Three points are worthy of our reflection before you replace the view in God and souls to a no God view. The first is that it’s historical origins come out of a natural physical frame (the frame that tries to explain everything in terms of natural events, and physical mechanisms). The notion that everything can be explained through the study of physics. Such a view finds its origins in the atomists (the notion that our biological makeup is explicable in terms of these underlying atoms). Something Renes Descartes was keen to demonstrate was utterly foolish.

In the early 1900’s, we were given the naturalistic theories of logical positivism and behaviorism. Logical positivism was the view that no statement could be true unless it can be empirically verified, but the problem is that that statement can’t be verified empirically. Behaviorism is the view that all conscious states can be explained by public, quantifiable, and empirical mechanisms. But, here’s the problem: consciousness by its very nature is something private in some sense (e.g., I can think about my own thoughts and experiences). This is why doctors, detectives, and counselors depend on testimonial reports from their subjects. As these theories became unfashionable, there were of course other physical theories attempting to explain consciousness (e.g., the view that consciousness is identical to neural bits in the brain or the view that consciousness is just a set of causal triggers in neurology). Even these have fallen out of favor with a growing number of philosophers once they began to take seriously the nature of consciousness and minds.

As wholly physical theories are on the decline, there is a new regrouping of a no God view attempting to salvage a naturalism of consciousness. Harkening back to the atheistic philosopher Bertrand Russel, there’s a new theory positing that qualities, experience, and conscious-like properties exist in physical particles. This is where we find new expressions of secularism represented in the new secularists of David Chalmers, Thomas Nagel, and Philip Goff. But, if the history of panpsychism isn’t problem enough, there’s more.

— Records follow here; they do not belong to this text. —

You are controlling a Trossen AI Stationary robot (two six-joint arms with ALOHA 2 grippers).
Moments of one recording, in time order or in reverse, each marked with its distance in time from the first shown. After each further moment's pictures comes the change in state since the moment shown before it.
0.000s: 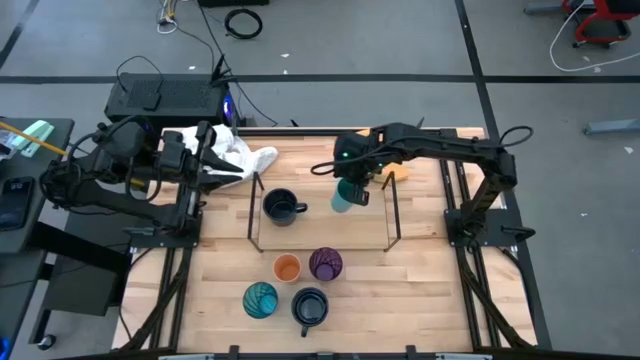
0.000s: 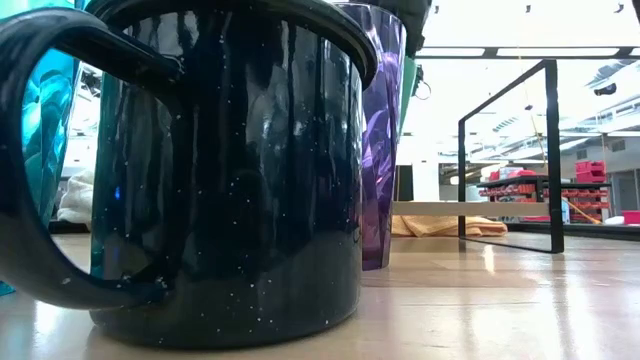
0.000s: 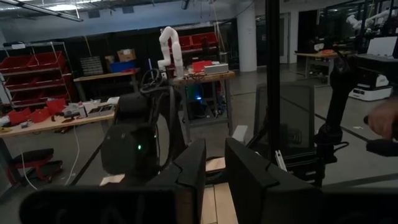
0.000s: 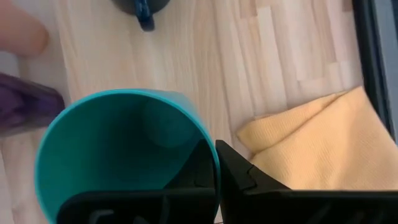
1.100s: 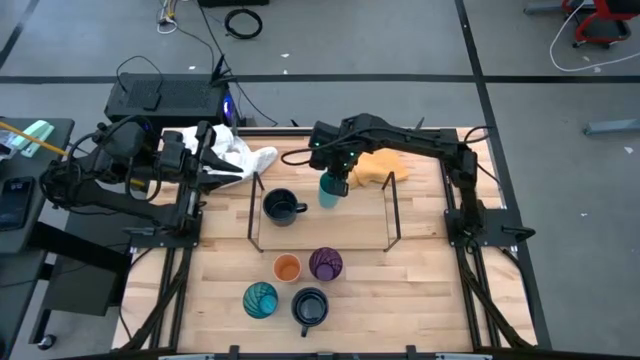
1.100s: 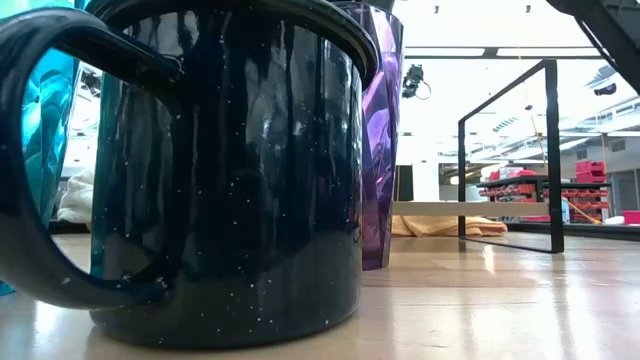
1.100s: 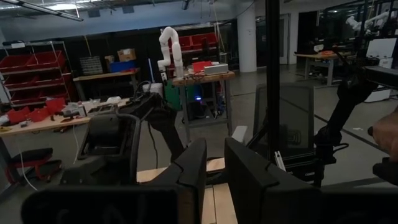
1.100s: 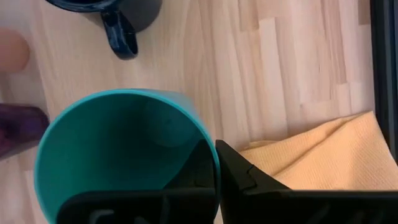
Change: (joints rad) left arm 0.000 0.000 0.000 0.000 0.000 -0.007; right arm -0.063 0.285 0.328 -0.123 -0.056 -0.073
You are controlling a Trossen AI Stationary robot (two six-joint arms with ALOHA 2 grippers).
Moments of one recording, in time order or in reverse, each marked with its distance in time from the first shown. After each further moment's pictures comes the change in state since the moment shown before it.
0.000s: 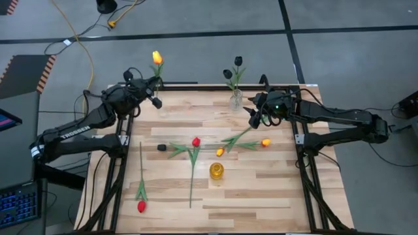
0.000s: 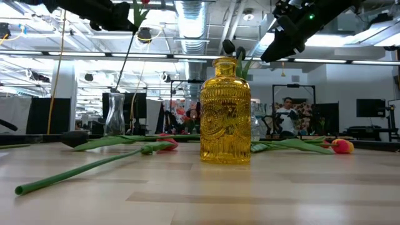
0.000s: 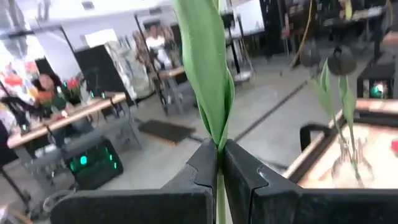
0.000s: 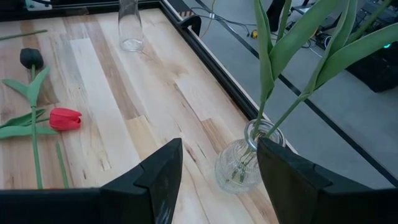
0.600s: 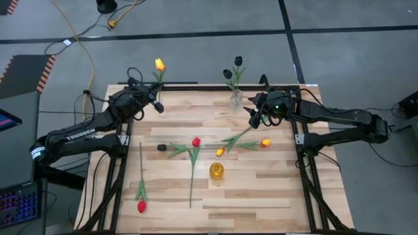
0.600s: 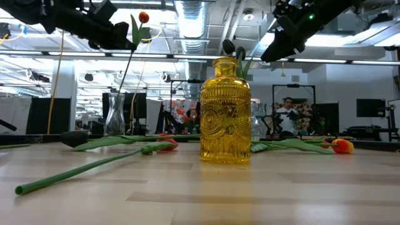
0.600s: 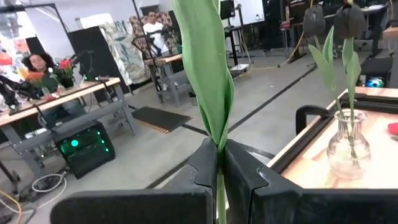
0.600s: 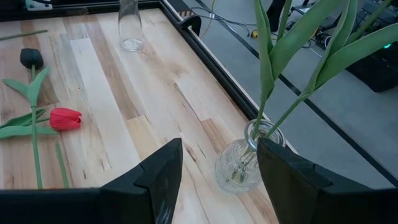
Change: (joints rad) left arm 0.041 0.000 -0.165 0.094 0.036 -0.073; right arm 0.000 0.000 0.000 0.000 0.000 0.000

You can’t just add qualities to Nature. Qualities are dependent features. This is why so many philosophers posit the notion of substances—harkening back to Plato, Aristotle and Descartes. Substances are the bearers, owners, and unifiers of qualities. They are independent. Qualities are dependent. And, like the material substance having properties of a certain sort, so do properties of thought and subject-experience need something entirely different. We need both, arguably. And, it seems that the types of things (i.e., souls or minds) are utterly unique from physical objects and needed to make sense of these non-quantitative features of our world.

But, even more than that, there’s an even potentially greater problem for panpsychism of the sort advocated by those like Philip Goff. Ultimate explanations of the origins of the universe and consciousness confront these new theories. If consciousness’s are contingent, then they are either inexplicable (or brute as philosophers call them) or they find a sufficient explanation in a non-natural theory—something like theism (the view that God underwrites consciousness and supplies a value-full universe).